#### [What this task involves]
Give the records below again, word for word. No pictures belong in the copy.
-------------------------
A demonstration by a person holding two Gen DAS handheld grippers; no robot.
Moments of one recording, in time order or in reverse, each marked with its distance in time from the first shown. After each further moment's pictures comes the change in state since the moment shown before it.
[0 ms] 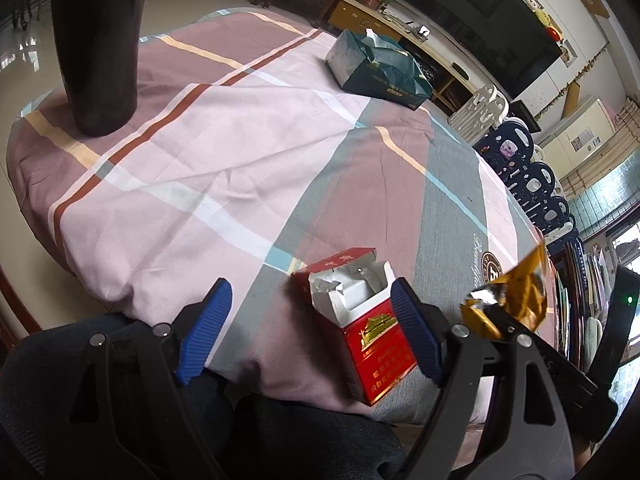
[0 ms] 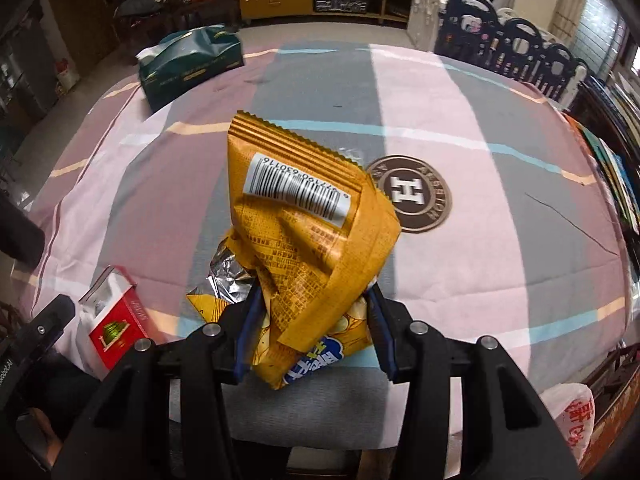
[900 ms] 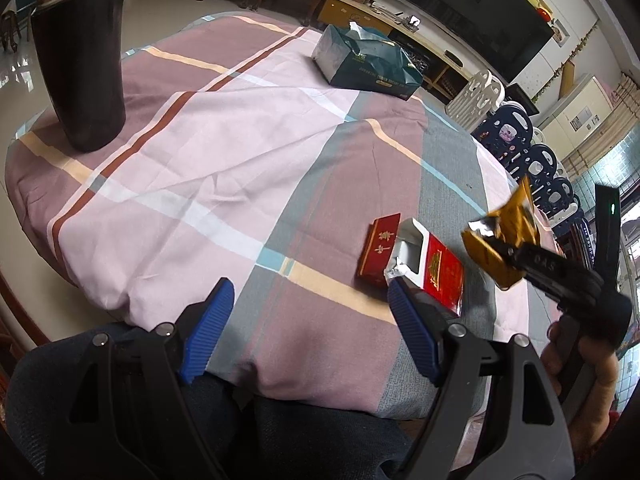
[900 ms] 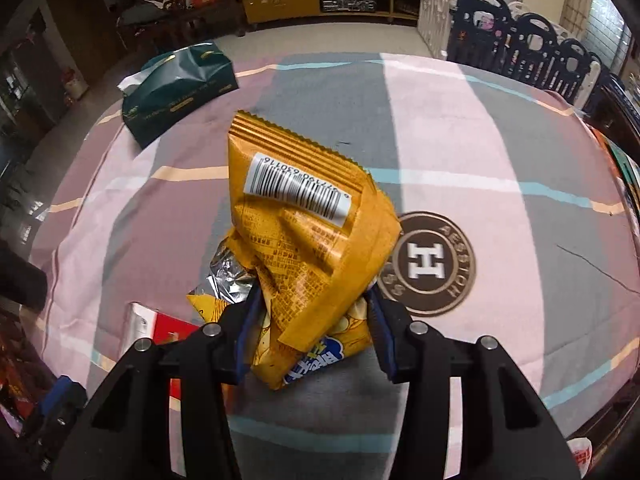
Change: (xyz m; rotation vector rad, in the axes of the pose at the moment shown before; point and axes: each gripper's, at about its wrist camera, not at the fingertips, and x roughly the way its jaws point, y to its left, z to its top) left arm 0.000 -0.010 -0.003 0.065 0.000 0.027; right arm 0.039 -0.005 0.056 -0.002 0.031 0.066
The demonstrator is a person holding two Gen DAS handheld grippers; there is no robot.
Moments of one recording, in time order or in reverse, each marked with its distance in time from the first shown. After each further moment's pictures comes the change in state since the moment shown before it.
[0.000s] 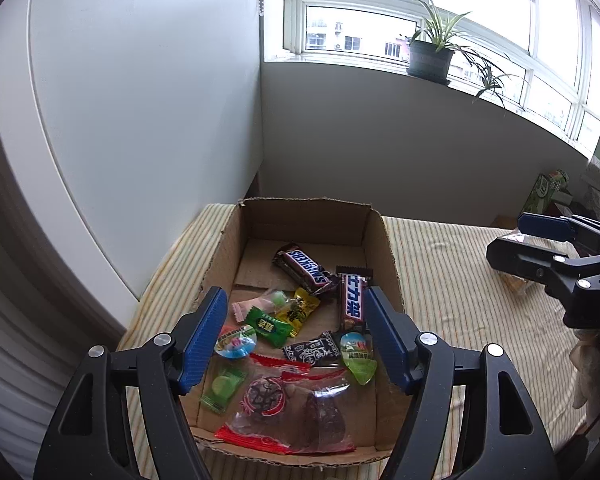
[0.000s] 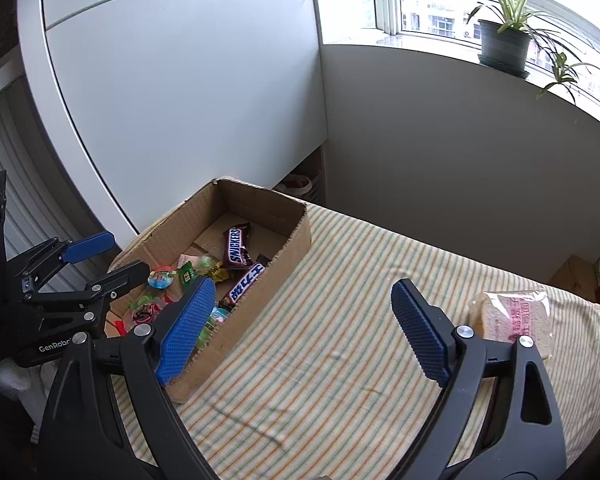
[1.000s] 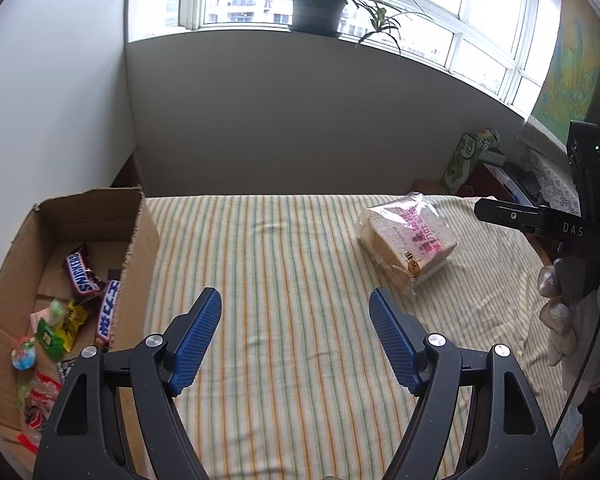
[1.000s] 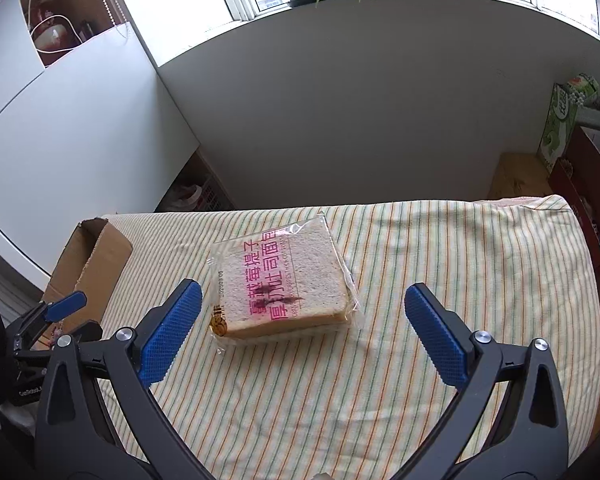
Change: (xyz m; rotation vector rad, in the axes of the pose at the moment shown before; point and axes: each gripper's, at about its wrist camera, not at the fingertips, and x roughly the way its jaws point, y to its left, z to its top) left arm 0.058 -0.166 -0.001 0.103 0.098 -0.260; right arm -0.031 -0.249 -0.067 0.368 0.027 -0.097
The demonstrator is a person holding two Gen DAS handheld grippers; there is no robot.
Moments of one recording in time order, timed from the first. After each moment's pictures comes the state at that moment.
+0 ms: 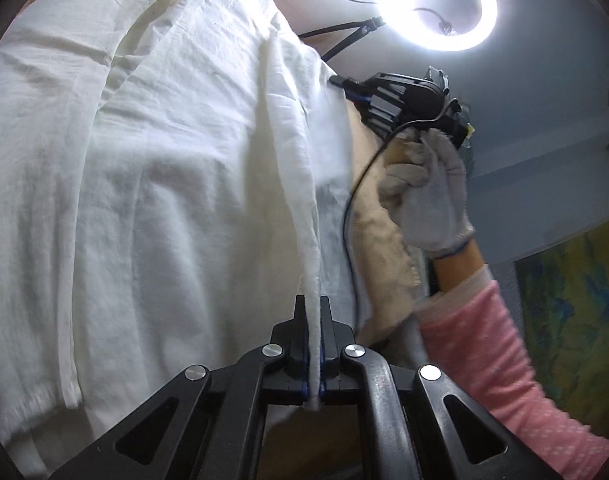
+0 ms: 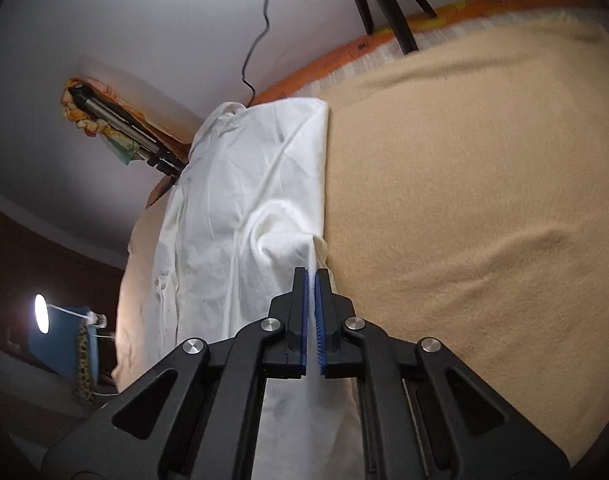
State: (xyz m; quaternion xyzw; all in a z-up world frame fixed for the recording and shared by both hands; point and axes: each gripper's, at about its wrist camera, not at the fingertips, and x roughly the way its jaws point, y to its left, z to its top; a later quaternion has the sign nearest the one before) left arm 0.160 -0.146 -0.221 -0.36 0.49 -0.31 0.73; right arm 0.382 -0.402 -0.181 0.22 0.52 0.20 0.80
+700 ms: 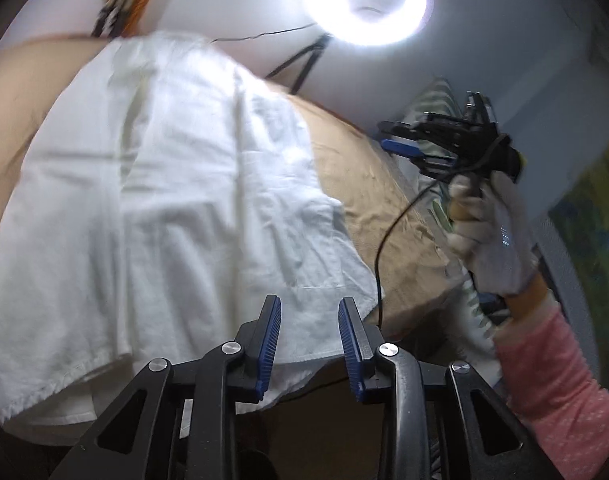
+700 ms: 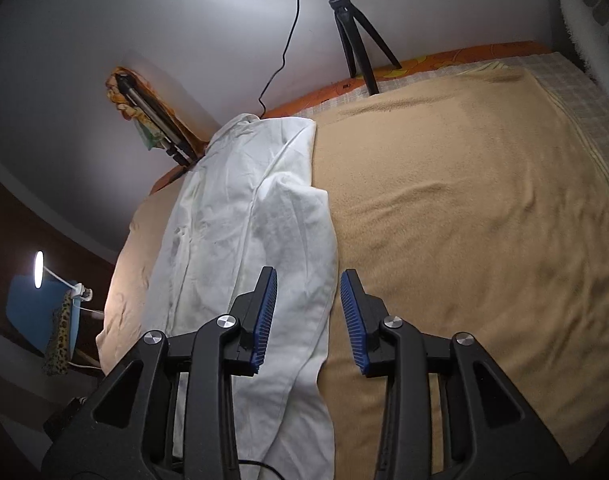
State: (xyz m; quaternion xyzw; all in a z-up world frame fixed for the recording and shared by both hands) left arm 0.097 -0.151 -0.166 -0.20 0.43 -0.29 0.83; right arm 0.246 -0.464 -0.102 0.19 0.48 0.18 0.84
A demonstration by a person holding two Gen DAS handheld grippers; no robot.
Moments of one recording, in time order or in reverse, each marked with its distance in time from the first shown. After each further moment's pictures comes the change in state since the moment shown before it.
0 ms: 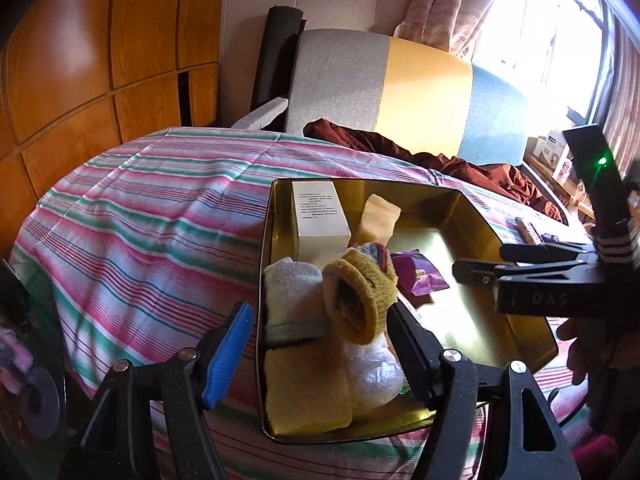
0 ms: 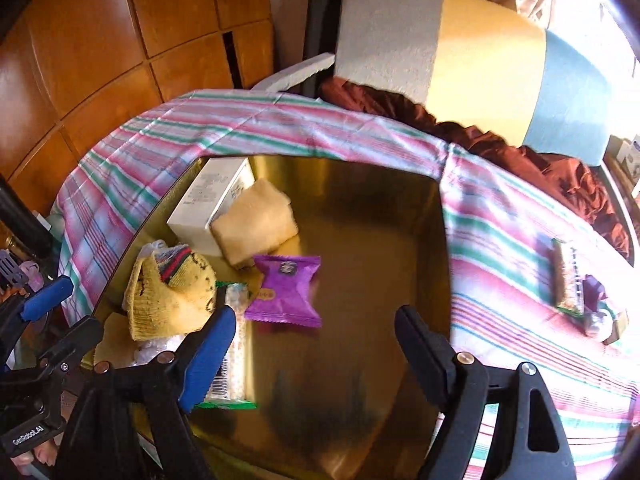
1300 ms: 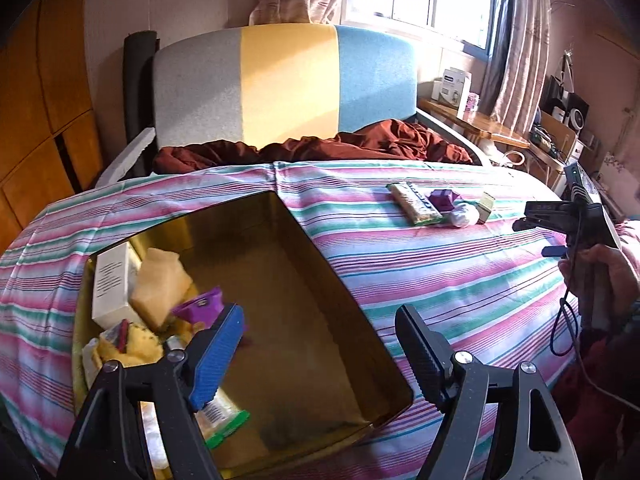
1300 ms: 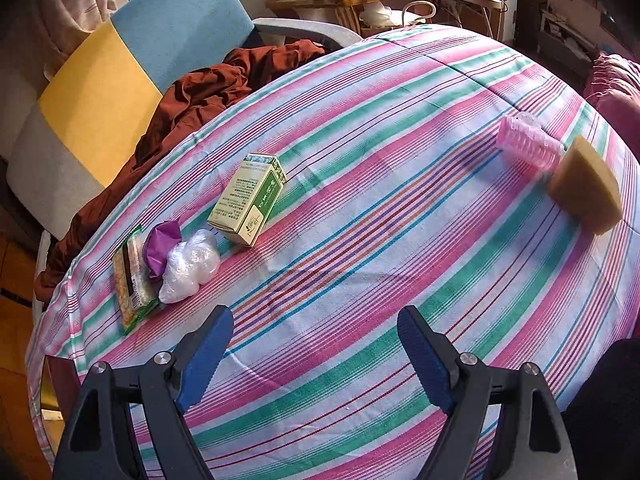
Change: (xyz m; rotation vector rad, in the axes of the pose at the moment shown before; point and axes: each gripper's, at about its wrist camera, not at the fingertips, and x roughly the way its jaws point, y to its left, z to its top) left arm 0.022 -0.185 0.030 0.306 0.061 -0.245; right arm -0.074 -0.376 -0.149 1.023 0.028 -0.357
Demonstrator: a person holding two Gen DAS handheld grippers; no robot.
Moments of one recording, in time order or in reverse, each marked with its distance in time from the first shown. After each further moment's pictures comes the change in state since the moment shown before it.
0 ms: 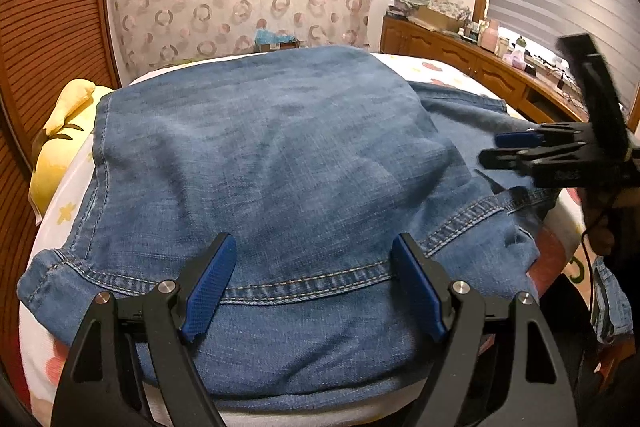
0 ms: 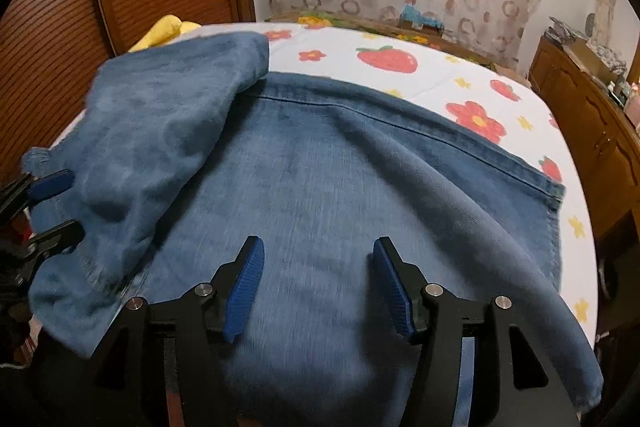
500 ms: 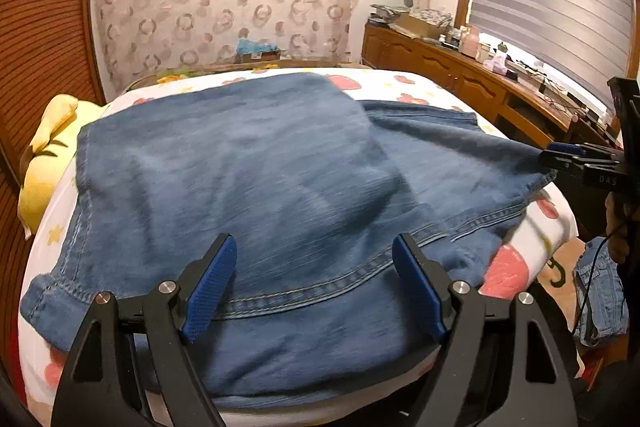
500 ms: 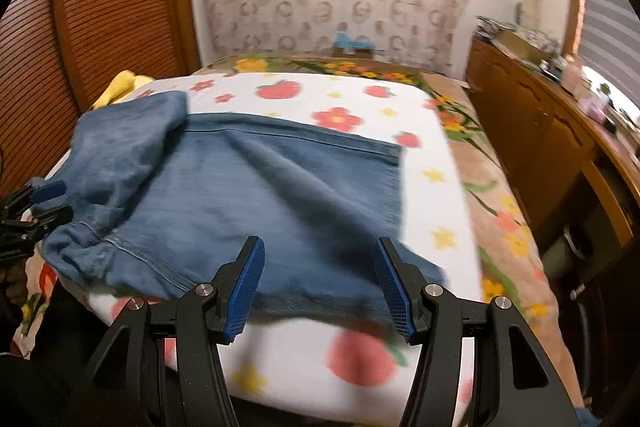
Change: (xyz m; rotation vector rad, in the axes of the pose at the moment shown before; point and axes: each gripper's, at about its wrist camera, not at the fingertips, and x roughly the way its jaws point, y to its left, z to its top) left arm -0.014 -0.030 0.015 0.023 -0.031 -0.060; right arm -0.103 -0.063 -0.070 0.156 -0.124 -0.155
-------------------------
#### [Written response]
A demonstration by a person holding two Gen DAS handheld grippers; no robot.
Moments of one recording, in time order or in reverse, each marked with its distance in time from the first shown. After each further moment's pictures comes the change in state since the moment shown before it.
[0 ms] 
[0 ms] 
[900 ms] 
[900 ms] 
Change: (xyz m; rotation vector rad, in the axes of the pose at the moment shown before; point and axes: each gripper's, at about its wrist camera, not at the fingertips, and x roughly the way its jaws point, y to its left, z to its top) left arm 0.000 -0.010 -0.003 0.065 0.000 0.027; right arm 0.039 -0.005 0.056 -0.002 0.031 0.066
The demonstrator is a person holding two Gen DAS handheld grippers; there is no robot.
Moments of one recording, in time order or in reverse, each marked with its distance in time from the first shown. After each further moment's pictures comes the change in state since the moment shown before it.
[0.000s] 
[0.000s] 
[1.000s] 
[1.000s] 
Change: (xyz m; rotation vector rad, in the axes of the pose at the moment shown before; point and axes: each gripper's, at about its wrist camera, not at the fingertips, and x roughly the way its jaws point, y to its left, z to its top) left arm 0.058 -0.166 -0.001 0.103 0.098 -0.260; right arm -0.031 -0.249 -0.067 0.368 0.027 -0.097
The demonstrator is a person holding two Gen DAS handheld grippers; there is no robot.
Moments of one recording in time order, timed from the first. After each moment's pictures comes the state at that moment.
+0 ms: 
+0 ms: 
State: (xyz m; quaternion xyzw; all in a z-up world frame fixed for the recording and shared by both hands; point and axes: each gripper's, at about its wrist camera, not at the fingertips, and x roughly the way its jaws point, y to its left, z to its top; a later quaternion has the sign nearest the one before) left arm 0.160 -0.146 -0.221 -0.36 0.49 -0.31 0.73; right arm 0.382 -0.402 -0.181 0.22 0.52 0.20 0.80
+700 ms: 
+700 ms: 
State: (xyz m; quaternion xyzw; all in a z-up world frame fixed for the recording and shared by both hands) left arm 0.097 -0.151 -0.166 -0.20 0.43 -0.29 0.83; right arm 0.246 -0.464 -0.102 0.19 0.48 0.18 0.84
A demonstration by a person holding two Gen DAS handheld grippers; no robot.
Moments of one recording, in time order or in reverse, each marked with its distance in time from the first shown. After each further moment's pictures comes the change in state since the moment shown before it.
0 ms: 
0 ms: 
1300 ms: 
1300 ms: 
Change: (xyz m; rotation vector rad, in the axes of the pose at the moment shown before; point and axes: each gripper's, at about its wrist camera, not at the fingertips, and x roughly the way its jaws point, y to its left, z to its top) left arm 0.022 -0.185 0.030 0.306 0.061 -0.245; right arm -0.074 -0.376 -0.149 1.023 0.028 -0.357
Demonstrator: a person holding two Gen DAS handheld grippers; no robot.
Moments of one recording, in time order or in reverse, each marked with its distance in time from the first shown. After each further moment's pictures comes the change in state since the moment shown before it.
0 ms: 
0 ms: 
500 ms: 
500 ms: 
Change: (xyz m; rotation vector rad, in the axes of the pose at the moment shown before; point and axes: each gripper's, at about its wrist camera, not at the fingertips, and x roughly the way its jaws point, y to its left, z to its top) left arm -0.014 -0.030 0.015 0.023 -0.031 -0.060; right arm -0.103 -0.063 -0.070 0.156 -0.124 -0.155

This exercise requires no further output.